Francisco Camps ha resucitado catorce años después de su martirio y crucifixión política. Renace como los que duermen en tierra del libro de Daniel y su reanimación proyecta intertextualidades evangélicas. Resurge del Gólgota judicial tonificado con el linimento espiritual del confesionario de la iglesia de la Santa Cruz de Valencia, donde encontró sosiego y consuelo en los días de tormento. Desde la catástrofe del desgobierno de Carlos Mazón en la dana se ha estado apareciendo a muchas personas como una revelación abrahámica. Trae un verbo de alivio y esperanza para los votantes valencianos del PP, angustiados por la incertidumbre demoscópica y los pecados cometidos por Mazón. Camps quiere ser ahora el Mesías que reagrupe a los fieles populares y los conduzca a la tierra prometida de las mayorías absolutas que él encadenó muy fertilizadas con el estiércol de Gürtel.
Se enuncia desnudo de mochila y con pasajes de su palmarés tachados. Despojado de las mortajas de Forever Young, pero muy guarnecido con ecos bíblicos. Sabe que su reino no es aún de este mundo, pero es ahora o nunca y viene casi espoleado por el impulso sobrehumano atribuido por los evangelios a Jesús de Nazaret. Este sábado quiso reunir a una multitud de fieles en la Marina de Valencia, donde aún se le recuerda en el pescante de un Ferrari descapotable copilotado por Rita Barberá. Eran los días en que la Comunidad Valenciana, deslumbrada por su propia combustión, aceleraba cuesta abajo sin frenos. Aunque ahora no viene montado en un pollino, promete la salvación y anuncia el retorno de aquel esplendor perdido de “todos los alcaldes, concejales y gobiernos del PP que cambiaron la historia”.
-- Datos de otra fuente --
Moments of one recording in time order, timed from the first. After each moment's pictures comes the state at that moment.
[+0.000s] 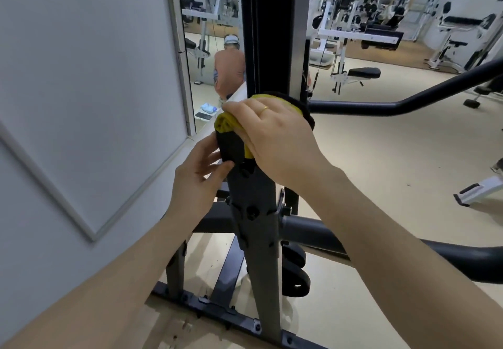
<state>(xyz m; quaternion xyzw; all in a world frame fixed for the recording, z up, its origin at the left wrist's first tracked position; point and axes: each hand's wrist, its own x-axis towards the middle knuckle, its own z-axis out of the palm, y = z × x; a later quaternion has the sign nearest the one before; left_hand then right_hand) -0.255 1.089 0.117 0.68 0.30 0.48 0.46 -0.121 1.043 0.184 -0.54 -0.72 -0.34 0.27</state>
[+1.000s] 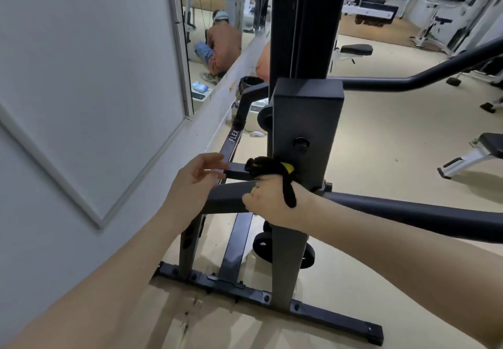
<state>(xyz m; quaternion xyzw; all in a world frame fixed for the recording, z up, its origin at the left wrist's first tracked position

Como siempre, el expresidente valenciano encauza su propósito en un destino espiritual taumatúrgico. En 2003, cuando lanzó su candidatura a la Generalitat, quiso ser el rey Jaume I. Se atiborró del libro del medievalista jesuita Robert Ignatius Burns sobre el reino cruzado de Valencia, se calzó el yelmo psicológico del Conquistador y siguió sus pasos, adecuando la huella del fundador del Reino de Valencia a su agenda política. Reunió a los suyos en el monasterio del Puig, desde donde el rey dirigió sus tropas hacia la conquista de Valencia en 1238. Se subió a la cima del monte Penyagolosa, donde el monarca levantó la ermita de Sant Joan tras la reincorporación de Valencia a la cristiandad. Abrió su campaña en Morella, que fue la primera plaza conquistada a los sarracenos, y ya no paró de suministrar correspondencias para proyectarse como la reencarnación del Conquistador.
El problema es que cuando ya casi había alcanzado la transubstanciación, Eduardo Zaplana aprovechó esas veleidades regionalistas para desacreditarlo ante la cúpula de Génova 13 como un peligroso abertzale mediterráneo. Entonces Camps se fue al otro extremo. Incluso rehusó participar en un homenaje a Jaume I en el monasterio de Poblet con los presidentes de la antigua Corona de Aragón. El Conquistador se reconvirtió en el Reconquistador. Fue Don Pelayo. Y su designio, Santiago y cierra España. Vació de especificidad la fiesta del Nou d’Octubre y le embutió un homenaje al santo sepulcro de la Constitución de los líderes regionales del PP, concebido no sólo como inflamación de la patria más centrípeta, sino también como un ataque hacia toda propuesta de reforma hecha con una visión pluralista del país. Y sobre todo, la emprendió contra los gobiernos del País Vasco y Cataluña y sus atisbos descentralizadores. Ahora, carbonizado Mazón y despertado por la prodigiosa absolución de los flagrantes delitos que se produjeron bajo su presidencia, vuelve caminando sobre las aguas del barranco del Poyo para multiplicar los panes y los peces.